Protocol / distributed-state gap — "the reader sees the write" requires a consistency model the storage actually offers; eventual-consistency substrate + read-your-writes invariant = bug. concepts/strong-consistency / concepts/wal-write-ahead-logging are substrates chosen to satisfy specific invariants.

Techniques — how to operationalize¶

Type the invariant. If a value must be non-negative, use an unsigned type; if it must be sorted, use a sorted-collection type; if it must be non-null, use an Option / Maybe. The systems/aurora-dsql Rust-for-Postgres-extensions decision is an instance: encode the C-convention invariants into Rust types so violating them is uncompilable.
Assert the invariant. Write assert ! / invariant ! / debug_assert ! at every boundary where the invariant is entered or exited.

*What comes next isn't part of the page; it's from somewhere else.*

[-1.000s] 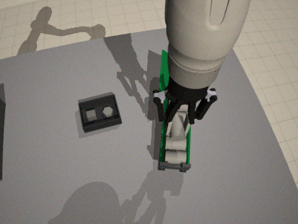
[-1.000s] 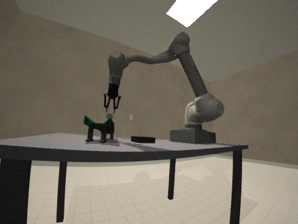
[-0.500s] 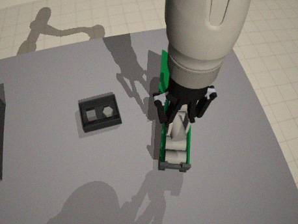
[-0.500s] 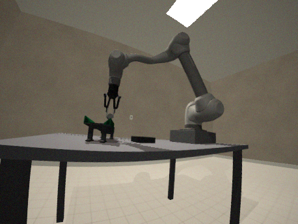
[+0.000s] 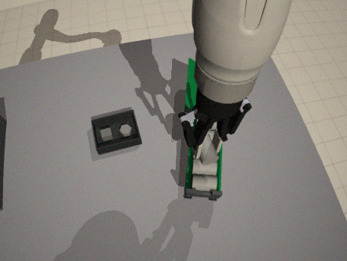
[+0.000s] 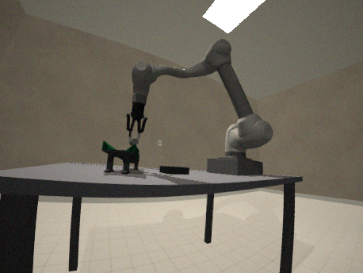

Debug builds catch the violation loudly; property-based tests exercise the boundary.
Property-test the invariant (patterns/property-based-testing). Don't enumerate cases — describe the invariant as a universal property and let the test harness generate inputs that try to break it. Dropbox Nucleus is the canonical wiki instance.
Formal-model the invariant (concepts/lightweight-formal-verification). For durability-critical code, write an executable spec in the same repo + language; check the production implementation against it on every commit. ShardStore is the canonical wiki instance.
Document the invariant where the code lives. A comment above (low + high) / 2 saying "invariant: low + high fits in int" would have surfaced the bug at review time. Writing the invariant down is itself a debugging technique — half the bugs get fixed while writing the comment.

The epistemic consequence¶

From Bloch's closing paragraph:

Careful design is great. Testing is great. Formal methods are great. Code reviews are great. Static analysis is great. But none of these things alone are sufficient to eliminate bugs: They will always be with us.

Invariant-driven programming is not a silver bullet; it's a discipline that makes each of the other techniques more effective by giving them something concrete to check. Typed invariants make types catch more; asserted invariants make tests catch more; property-based invariants make generative testing cover more; formal-spec invariants make verification industrializable.

Seen in¶

sources/2025-01-11-google-nearly-all-binary-searches-and-mergesorts-are-broken-2006 — canonical: Bentley's "consider the invariants" lesson introduced in paragraph 1; canonical bug (invariant checked in mathematical-integer substrate, violated in 32-bit-int substrate) illustrated by paragraph 2 onward; meta-lesson ("program carefully, defensively, remain ever vigilant") closing the post.